許薇將夏誠拿來的兩根大骨頭泡水去血水,在家裏翻了半天找出劈柴的斧頭把骨頭劈成好幾段,夏誠帶來的骨頭上面還有不少肉呢!她在家沒找到砂鍋,想了想去旁邊文家敲門借了個砂鍋回來。

將海帶骨頭湯燉到鍋上之後,許薇又翻出許明梁讓自己帶過來的一團毛線,也不知道他是從哪裏弄到的。

許薇大致比劃了一下樂樂小手的長度,便開始打了起來,見樂樂傻坐在旁邊,想了想又在許明梁那裏翻出了一個空白的本子和一只鉛筆塞給樂樂,讓他自己畫著玩。

許明梁喜歡做衣服,沒事就會自己畫畫樣子圖,他有好幾個本子都畫滿了。

等許薇打完兩只手套後,天都暗了下來。孩子長得快,許薇給他稍微放大了一些,又編了繩子將兩只手套串到一起,可以掛在脖子上,也不怕丟了。

手套沒有打花紋,就是平針打的,深藍色的並指手套襯得樂樂皮膚更白了,樂樂戴著手套笑了起來,“好看!”

許薇揉了揉樂樂的頭,“好看那以後出門都帶著,就不會凍手了。”

看了看時間差不多快下班了,許薇蒸了點米飯,米飯裏放了點苞谷粒跟紅薯塊,把今天剛買的冬筍切絲,又把一小塊瘦肉切絲,備好菜等著許明梁回來。

許明梁今天也不好過,上午還好,下午的時候張華美娘家人找到廠子裏來了,話裏話外的意思是說自己偏著外人。

許明梁都氣笑了,他沒什麽好顧忌的,當著一眾同事的面便朝張華美娘家親媽罵道:“你們到底有什麽臉面跑到我面前來說三道四?真當自己家是什麽體面人家是嗎?當初許晨結婚,你們家不僅沒讓張華美把工作帶過來,沒給任何嫁妝,我們家送過去的彩禮你們也全扣了吧?這樣就算了,她嫁過來第二天就開始讓我給出錢買工作,我想著為了能讓她們小兩口日子過輕松一點,咬著牙又出了錢給她買了份工作。結果你們家怎麽做的,她每個月27.5的工資,你家還要她上交15,你們配嗎?”許明梁滿臉嘲諷,就沒見過這種吸血鬼娘家。

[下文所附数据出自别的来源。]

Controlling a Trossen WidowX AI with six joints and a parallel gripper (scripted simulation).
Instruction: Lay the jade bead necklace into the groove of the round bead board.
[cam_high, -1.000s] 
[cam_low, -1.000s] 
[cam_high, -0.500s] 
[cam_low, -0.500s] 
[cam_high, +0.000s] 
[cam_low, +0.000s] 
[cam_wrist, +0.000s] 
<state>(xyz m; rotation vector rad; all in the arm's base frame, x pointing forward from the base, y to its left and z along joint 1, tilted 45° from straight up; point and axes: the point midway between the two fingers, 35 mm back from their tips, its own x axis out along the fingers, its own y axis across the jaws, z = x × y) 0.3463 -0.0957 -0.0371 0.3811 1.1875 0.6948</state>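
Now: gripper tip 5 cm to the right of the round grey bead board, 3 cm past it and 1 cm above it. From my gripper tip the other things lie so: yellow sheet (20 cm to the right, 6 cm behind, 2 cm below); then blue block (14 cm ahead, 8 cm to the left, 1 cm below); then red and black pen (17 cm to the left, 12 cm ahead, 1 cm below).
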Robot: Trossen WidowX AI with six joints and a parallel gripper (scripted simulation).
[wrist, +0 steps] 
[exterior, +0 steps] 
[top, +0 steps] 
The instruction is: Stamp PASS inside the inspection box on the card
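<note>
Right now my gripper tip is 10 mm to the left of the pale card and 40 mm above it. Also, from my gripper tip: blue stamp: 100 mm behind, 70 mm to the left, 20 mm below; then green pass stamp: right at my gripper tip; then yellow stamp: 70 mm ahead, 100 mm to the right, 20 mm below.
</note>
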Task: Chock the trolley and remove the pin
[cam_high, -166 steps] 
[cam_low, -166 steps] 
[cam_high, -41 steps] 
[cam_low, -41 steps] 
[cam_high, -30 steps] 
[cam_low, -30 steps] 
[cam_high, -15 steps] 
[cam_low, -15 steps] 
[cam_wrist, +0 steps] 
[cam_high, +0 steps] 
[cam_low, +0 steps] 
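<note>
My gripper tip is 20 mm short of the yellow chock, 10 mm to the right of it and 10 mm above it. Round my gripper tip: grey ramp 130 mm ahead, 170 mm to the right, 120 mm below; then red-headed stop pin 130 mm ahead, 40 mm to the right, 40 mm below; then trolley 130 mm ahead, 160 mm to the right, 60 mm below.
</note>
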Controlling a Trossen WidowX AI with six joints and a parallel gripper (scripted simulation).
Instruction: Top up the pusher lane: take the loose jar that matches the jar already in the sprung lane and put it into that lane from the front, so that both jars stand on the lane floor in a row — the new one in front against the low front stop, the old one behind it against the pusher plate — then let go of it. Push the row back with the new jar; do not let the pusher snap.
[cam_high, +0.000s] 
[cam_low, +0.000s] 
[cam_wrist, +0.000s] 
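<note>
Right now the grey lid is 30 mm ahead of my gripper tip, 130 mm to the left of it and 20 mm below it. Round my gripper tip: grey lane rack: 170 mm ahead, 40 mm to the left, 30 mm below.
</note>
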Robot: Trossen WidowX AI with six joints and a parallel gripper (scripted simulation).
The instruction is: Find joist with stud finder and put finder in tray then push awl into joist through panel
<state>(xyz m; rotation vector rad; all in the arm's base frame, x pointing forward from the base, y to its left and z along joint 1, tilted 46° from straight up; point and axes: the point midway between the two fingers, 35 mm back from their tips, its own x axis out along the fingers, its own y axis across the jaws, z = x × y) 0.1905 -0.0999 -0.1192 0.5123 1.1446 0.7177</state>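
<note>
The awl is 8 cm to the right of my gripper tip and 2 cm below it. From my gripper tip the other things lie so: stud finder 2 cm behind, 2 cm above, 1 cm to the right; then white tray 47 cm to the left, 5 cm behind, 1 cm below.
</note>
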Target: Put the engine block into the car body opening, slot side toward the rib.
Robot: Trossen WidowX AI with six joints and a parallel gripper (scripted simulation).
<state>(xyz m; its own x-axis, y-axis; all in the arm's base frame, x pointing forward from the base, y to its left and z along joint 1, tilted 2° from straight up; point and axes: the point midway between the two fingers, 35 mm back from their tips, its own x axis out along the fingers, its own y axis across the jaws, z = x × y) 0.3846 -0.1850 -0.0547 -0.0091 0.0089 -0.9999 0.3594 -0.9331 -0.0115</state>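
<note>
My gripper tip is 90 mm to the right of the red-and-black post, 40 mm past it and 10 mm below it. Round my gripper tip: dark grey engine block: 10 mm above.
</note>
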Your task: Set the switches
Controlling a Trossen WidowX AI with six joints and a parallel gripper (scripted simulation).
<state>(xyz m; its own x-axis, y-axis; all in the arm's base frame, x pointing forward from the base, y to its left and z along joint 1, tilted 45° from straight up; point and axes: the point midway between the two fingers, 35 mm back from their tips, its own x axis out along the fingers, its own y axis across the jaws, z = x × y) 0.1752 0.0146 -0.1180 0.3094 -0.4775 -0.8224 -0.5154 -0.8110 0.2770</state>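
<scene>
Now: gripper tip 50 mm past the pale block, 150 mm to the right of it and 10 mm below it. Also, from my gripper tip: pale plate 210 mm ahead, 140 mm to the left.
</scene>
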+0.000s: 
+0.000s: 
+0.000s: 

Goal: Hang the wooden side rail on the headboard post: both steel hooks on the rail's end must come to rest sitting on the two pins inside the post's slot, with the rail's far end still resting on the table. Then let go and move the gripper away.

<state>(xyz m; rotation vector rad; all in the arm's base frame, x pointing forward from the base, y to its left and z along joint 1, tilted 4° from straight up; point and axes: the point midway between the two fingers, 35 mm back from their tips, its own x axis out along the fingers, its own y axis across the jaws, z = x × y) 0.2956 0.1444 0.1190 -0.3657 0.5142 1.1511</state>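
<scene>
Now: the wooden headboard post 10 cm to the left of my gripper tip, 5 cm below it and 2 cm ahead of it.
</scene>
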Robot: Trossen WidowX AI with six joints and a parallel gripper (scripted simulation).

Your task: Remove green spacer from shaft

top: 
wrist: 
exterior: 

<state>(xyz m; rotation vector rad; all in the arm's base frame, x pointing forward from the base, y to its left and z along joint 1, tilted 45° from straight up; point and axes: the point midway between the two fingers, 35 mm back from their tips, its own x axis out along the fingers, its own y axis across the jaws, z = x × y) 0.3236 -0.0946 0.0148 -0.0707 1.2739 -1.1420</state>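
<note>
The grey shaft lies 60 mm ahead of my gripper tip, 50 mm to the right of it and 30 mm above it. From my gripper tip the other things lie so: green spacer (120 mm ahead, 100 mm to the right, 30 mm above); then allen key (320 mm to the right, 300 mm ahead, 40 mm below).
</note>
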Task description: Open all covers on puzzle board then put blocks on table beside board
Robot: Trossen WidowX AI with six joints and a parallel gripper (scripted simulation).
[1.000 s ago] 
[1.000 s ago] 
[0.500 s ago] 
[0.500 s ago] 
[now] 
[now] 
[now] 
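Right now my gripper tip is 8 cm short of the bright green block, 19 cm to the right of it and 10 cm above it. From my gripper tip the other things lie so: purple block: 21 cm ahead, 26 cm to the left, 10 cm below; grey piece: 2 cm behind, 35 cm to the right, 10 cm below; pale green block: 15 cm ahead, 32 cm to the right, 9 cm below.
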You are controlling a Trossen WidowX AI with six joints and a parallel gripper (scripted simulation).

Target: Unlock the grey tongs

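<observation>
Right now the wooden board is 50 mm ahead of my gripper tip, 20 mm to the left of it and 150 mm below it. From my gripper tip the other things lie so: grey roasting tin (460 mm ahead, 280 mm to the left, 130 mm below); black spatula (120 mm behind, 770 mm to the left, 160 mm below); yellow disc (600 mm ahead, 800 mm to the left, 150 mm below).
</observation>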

周圍的人聽了這話也都一片嘩然,這要是娘家帶過來的工作,給娘家一部分也能說得過去,可這是婆家給買的啊!

“老弟,要我說你們這就做得有點過了啊,這重男輕女可要不得啊,我看你這一大家子也是人丁興旺,嫁出去的女兒就讓她好好過自己的小日子吧,將來等老了閨女該孝敬的不會忘記你們的”,許明梁的同事出來打圓場,但張家人卻不理會。

他們面子都被踩到人腳底下了,哪裏還能忍?

“姓許的,你別唧唧歪歪說這些亂七八糟的,我們今天過來說的是,你咋能這麽偏心,光想著你閨女不想著你兒子?你兒子不是你的種啊?大家快來聽聽啊,誰家分家把兒子分出去的?”張華美她老爹早就退休了把工作讓給了她二哥,如今每天沒事兒就東家長李家短跟著一群老太太嚼舌根。

許明梁被他氣得不行,當初他就不願意讓許晨娶張華美,這嫁娶不是兩個人的事,對方家裏條件不好也無所謂,但是家風得好。

張家不行,家裏把男孩都寵得一點出息沒有,只知道吸父母姐妹的血,但是許晨不聽能怎麽辦呢?

“你別給我放屁,我們許家分不分家,跟你張家有什麽關系?我還沒聽說過有兒媳婦管到老公公頭上的”,許明梁接過徒弟遞過來的茶杯喝了一口順了順氣,接著道,“再說了我家是我自個兒分出來了,許晨和他媽還有他媳婦兒過。我作為一個父親,我讓許晨結婚生子,給許晨還有他媳婦兒都弄到了工作,我分出來的時候除了我的被褥什麽都沒拿,我有什麽對不起你家張華美,至於讓她回娘家找了你們這群東西過來跟我吵吵!”

“而且你們回去問問你們家張華美,我們分家協議是不是寫的非常清楚,將來不用他們給我養老,家裏的東西也都歸他們,我算是凈身出戶了,你們還有什麽不滿意?是覺得我沒有繼續給你們張家當牛做馬,你們不能接受了嗎?”

許明梁的話簡直就是撕下他家的臉皮往地上踩,張華美她爸氣得剛要沖過來,就被紡織廠的保衛科給拽住了,“什麽人敢在我們廠子裏面亂搞,你活膩了是吧?”

許父徒弟跑去跟他講了事情的來龍去脈後,保衛科就板著臉把張家的人帶走了,許父長嘆一口氣,家門不幸啊!